Work required: Nothing outside the range is wanted. Repeat exactly the lines below from the one with "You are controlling" through the one with "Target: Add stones".

________

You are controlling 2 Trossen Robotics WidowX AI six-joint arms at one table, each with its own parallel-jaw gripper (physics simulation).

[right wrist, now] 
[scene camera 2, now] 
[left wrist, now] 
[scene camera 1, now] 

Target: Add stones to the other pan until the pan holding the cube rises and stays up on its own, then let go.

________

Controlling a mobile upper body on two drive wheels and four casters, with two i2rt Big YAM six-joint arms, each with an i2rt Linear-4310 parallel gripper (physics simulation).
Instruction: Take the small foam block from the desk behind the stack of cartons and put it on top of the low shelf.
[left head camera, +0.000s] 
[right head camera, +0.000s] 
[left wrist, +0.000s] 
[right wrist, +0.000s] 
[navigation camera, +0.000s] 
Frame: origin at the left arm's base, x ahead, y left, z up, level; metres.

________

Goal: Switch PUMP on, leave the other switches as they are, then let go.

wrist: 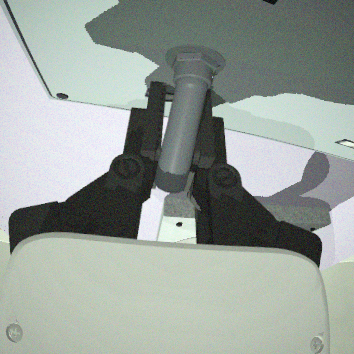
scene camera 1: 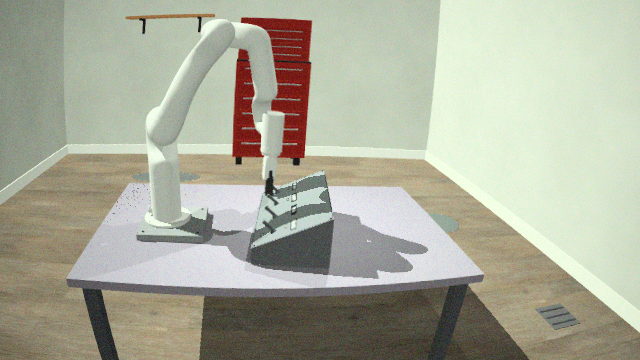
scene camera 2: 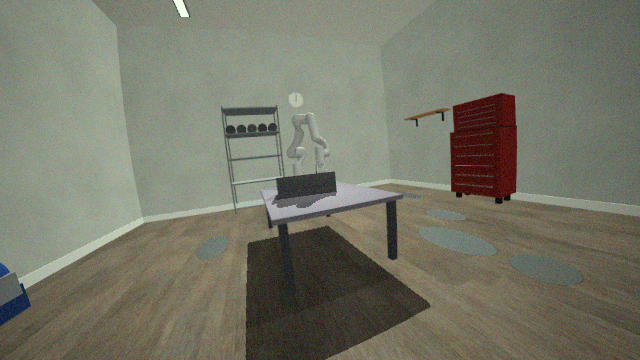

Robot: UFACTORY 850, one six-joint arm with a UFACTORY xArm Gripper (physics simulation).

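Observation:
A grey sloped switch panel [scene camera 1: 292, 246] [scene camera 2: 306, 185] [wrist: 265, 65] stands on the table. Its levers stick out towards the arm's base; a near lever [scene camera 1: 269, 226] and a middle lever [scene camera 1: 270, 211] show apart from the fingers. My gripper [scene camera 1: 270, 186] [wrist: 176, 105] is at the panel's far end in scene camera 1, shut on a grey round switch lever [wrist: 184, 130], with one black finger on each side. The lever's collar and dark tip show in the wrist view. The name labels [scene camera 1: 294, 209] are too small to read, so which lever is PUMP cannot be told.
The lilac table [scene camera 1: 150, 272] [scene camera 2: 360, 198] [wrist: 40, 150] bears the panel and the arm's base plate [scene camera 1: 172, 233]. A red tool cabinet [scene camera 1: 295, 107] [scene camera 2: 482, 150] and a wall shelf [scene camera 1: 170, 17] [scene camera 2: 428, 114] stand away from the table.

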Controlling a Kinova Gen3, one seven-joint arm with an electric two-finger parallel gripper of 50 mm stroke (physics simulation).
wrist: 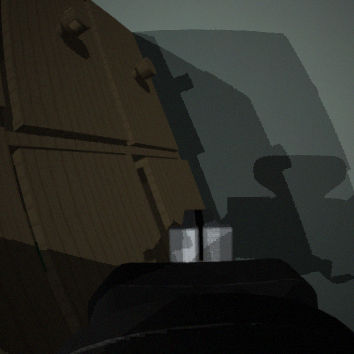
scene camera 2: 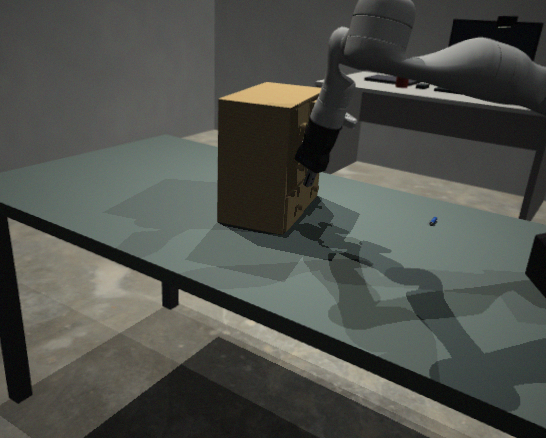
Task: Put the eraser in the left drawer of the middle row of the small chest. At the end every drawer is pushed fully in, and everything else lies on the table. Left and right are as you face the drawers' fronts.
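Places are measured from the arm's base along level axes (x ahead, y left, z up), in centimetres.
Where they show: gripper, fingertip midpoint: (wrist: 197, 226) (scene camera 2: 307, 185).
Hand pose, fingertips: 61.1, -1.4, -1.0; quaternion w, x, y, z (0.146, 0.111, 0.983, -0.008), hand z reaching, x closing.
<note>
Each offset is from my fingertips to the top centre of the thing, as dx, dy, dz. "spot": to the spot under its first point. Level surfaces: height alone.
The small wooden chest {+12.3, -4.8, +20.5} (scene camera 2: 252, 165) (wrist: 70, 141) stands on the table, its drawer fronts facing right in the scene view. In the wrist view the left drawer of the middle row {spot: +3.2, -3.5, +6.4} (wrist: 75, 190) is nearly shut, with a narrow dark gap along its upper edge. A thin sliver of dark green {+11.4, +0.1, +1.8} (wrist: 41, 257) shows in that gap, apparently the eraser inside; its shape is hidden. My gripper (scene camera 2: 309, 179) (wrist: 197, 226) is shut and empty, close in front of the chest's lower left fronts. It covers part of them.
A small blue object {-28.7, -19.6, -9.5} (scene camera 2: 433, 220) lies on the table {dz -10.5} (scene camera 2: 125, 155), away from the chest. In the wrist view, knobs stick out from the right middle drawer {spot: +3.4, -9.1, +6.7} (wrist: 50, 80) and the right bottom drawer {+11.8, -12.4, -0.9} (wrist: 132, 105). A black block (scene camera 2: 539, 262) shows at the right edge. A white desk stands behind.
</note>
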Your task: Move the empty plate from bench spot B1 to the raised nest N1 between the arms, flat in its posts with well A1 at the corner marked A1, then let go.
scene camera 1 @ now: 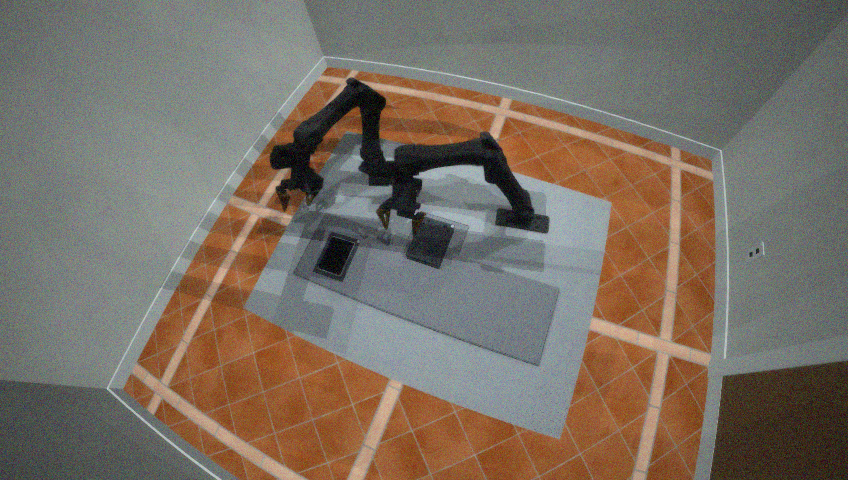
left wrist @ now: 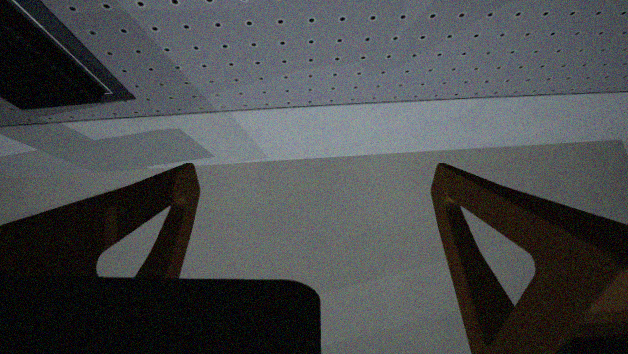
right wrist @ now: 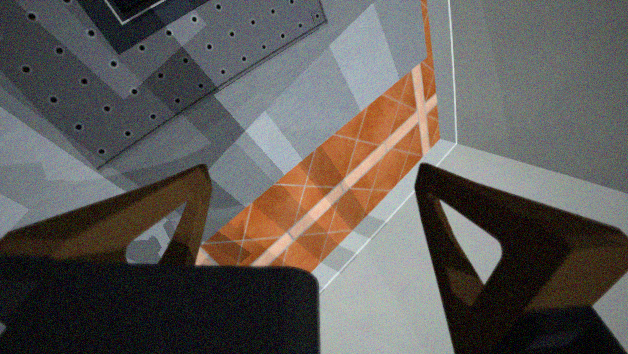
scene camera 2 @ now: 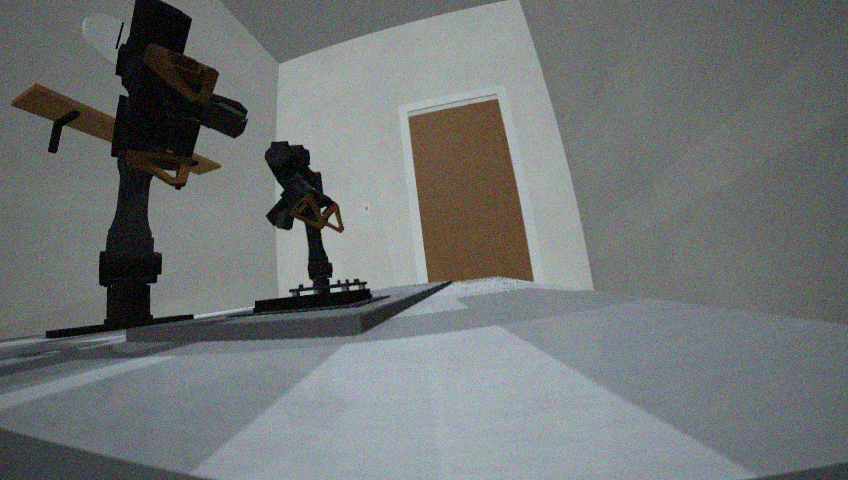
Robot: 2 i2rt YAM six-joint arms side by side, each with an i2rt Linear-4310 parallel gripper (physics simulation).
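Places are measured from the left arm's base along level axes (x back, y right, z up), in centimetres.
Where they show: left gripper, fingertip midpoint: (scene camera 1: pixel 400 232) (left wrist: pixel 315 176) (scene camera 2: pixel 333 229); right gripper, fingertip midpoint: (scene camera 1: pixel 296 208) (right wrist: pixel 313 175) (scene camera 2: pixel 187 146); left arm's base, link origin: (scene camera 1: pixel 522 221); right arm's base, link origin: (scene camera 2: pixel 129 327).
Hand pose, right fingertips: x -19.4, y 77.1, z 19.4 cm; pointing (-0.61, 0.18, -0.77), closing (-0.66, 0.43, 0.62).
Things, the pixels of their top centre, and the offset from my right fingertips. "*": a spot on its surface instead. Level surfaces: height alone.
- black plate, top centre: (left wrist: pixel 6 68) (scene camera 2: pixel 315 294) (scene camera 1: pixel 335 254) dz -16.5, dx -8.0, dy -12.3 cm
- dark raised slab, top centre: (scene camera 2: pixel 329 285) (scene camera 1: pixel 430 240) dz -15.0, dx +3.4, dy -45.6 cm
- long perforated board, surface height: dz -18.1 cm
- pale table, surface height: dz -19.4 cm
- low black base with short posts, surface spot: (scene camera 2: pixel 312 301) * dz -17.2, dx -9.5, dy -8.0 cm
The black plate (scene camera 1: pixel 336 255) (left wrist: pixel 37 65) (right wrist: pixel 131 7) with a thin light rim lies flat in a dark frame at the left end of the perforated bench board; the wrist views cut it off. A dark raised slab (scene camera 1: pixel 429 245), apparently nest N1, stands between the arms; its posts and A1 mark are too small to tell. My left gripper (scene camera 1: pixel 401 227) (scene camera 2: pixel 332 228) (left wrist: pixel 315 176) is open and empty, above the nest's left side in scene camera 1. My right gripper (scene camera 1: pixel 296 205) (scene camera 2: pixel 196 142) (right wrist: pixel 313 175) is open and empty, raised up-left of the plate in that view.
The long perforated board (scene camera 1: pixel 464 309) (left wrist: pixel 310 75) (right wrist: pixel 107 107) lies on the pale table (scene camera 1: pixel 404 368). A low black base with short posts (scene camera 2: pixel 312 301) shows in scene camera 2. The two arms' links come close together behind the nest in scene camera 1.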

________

Written reply:
You are controlling 2 Trossen Robotics WidowX AI six-joint arms at one table, each with its own parallel-jaw gripper (physics simulation).

[right wrist, now] 
[scene camera 2, now] 
[left wrist, now] 
[scene camera 1, now] 

Target: Add stones to the other pan until the pan holding the cube rises and stays up on its own, then let go.

The answer was given in full.